When the line containing "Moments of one" is found in the data below, give it again along with every later line, exactly; drop the pictures.

== Recorded information

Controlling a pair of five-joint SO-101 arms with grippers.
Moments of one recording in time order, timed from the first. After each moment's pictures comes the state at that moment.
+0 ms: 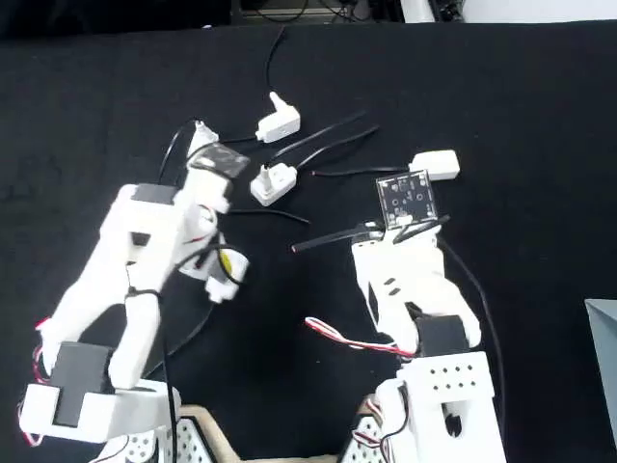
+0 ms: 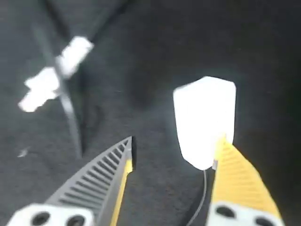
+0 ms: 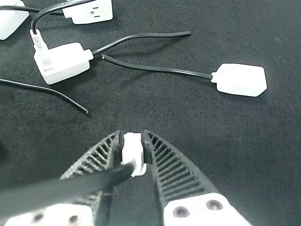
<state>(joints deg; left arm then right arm) 2.0 -8.3 34.0 64.8 -22.9 -6.5 -69.3 74.8 42.1 7.4</state>
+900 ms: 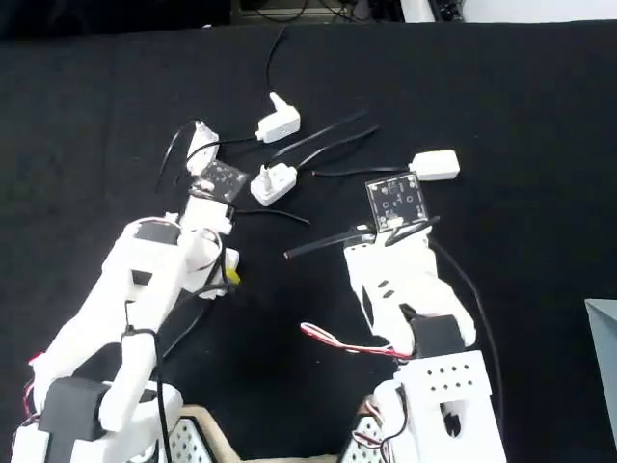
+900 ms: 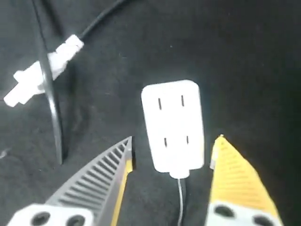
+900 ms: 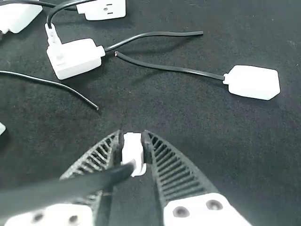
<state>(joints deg) 4.7 -19.2 50.6 50.8 -17.7 -9.0 -69.3 75.2 42.1 7.5</state>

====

● Solution to the exercise:
Moments of one recording in time order, timed from the first. After each moment's pictures comes the state at that moment.
+0 ms: 
+0 ms: 
+0 ms: 
<state>(joints deg; left arm then right arm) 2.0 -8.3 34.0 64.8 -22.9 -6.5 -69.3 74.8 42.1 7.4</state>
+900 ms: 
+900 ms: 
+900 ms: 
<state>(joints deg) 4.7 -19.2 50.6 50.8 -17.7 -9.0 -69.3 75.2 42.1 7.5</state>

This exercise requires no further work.